Microcosm conditions may favor bacteria in general. Cutting of leaves into small pieces may support the leaching of leaf substances and, thus, may ease degradation. Additionally, autoclaving leaves changes their chemical and physical properties [21], such as the leaching of condensed tannins and polyphenolic constituents as well as the protein precipitation capacity. Tannins and phenolics may reduce fungal cellulase activity. It seems unlikely, however, that the bacteria in the microcosms influenced the leaching of such compounds. Bacteria in microcosms surely benefit from the products of the extracellular enzyme activities of fungi. If the surrounding buffer is not exchanged, leaf leacheates and fungal decomposition products can accumulate in the microcosm. Accumulation of enzymes, decomposition products, and leaf leacheates may also occur in a natural hyphosphere-like microenvironment. The presence of Chryseobacterium sp. in the hyphosphere throughout the 60-day incubation indicates that the space near fungal hyphae may be a profitable location for freshwater bacteria. But the substances accumulating in the hyphosphere may not always be beneficial, as the bacteria may encounter antibiotics produced by the fungus. During the 60 days of incubation in the microcosm, neither the fungus nor the bacterium showed, by fluorescence microscopy, an obvious decline in biomass and/or sporulation activity. In contrast, other microbial interactions studies (e.g. [16, 22]) showed a decrease of fungal biomass measured by ergosterol analyses.

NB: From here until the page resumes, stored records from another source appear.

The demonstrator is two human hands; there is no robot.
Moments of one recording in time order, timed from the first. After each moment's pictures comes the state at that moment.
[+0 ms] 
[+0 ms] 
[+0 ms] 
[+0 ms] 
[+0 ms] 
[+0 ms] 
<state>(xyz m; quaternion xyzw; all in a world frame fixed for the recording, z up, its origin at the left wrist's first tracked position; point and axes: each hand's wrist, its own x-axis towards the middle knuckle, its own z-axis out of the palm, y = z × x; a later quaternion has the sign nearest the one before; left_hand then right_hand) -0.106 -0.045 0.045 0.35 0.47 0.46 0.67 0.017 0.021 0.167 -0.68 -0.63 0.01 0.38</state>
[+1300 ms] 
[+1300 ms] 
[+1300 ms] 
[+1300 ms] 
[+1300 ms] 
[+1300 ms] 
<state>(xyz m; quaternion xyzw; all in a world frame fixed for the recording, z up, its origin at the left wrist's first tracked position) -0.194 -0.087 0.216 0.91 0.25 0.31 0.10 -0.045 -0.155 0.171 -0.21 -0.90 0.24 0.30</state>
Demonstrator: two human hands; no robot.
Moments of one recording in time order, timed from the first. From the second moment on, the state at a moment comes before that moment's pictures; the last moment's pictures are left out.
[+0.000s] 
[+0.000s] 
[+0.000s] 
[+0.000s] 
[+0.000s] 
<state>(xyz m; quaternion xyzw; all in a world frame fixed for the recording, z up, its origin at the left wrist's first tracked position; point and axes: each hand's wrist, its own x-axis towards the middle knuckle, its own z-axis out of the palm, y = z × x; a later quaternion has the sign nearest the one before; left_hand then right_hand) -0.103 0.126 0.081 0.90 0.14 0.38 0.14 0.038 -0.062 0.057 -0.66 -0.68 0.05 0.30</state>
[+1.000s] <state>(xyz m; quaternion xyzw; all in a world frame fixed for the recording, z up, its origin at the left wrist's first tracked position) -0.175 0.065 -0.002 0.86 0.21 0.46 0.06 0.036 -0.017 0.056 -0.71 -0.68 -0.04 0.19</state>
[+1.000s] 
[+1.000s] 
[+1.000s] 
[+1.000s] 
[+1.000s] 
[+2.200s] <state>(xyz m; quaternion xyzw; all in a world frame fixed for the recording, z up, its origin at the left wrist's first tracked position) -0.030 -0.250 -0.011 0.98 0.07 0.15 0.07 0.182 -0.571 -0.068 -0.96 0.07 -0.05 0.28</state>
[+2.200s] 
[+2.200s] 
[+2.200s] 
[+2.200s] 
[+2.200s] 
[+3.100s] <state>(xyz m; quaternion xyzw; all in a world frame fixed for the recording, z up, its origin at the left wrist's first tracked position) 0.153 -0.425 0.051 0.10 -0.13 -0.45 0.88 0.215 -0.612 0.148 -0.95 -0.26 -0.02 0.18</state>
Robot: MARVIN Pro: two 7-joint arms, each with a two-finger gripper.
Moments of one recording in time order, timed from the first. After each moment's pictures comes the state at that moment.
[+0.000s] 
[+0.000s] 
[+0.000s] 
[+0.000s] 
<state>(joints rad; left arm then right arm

The effects of antagonistic interactions between fungi and hyphosphere-associated bacteria may appear in different ways [12]. In the case of C. herbarum and R. pickettii GR4, antagonism was visible as diminished fungus growth, as compared to growth with other bacterial species. The effects of antagonistic interactions between C. herbarum and Chryseobacterium sp. were not visible in co-cultures in Petri dishes but were apparent as lowered fungal enzymatic activity measured in microcosm experiments. Our results showed rather mild effects of antagonistic microbial relations. Nonetheless, even in aquatic habitats hyphosphere-associated bacteria seem to have the potential to affect the fungal performance significantly.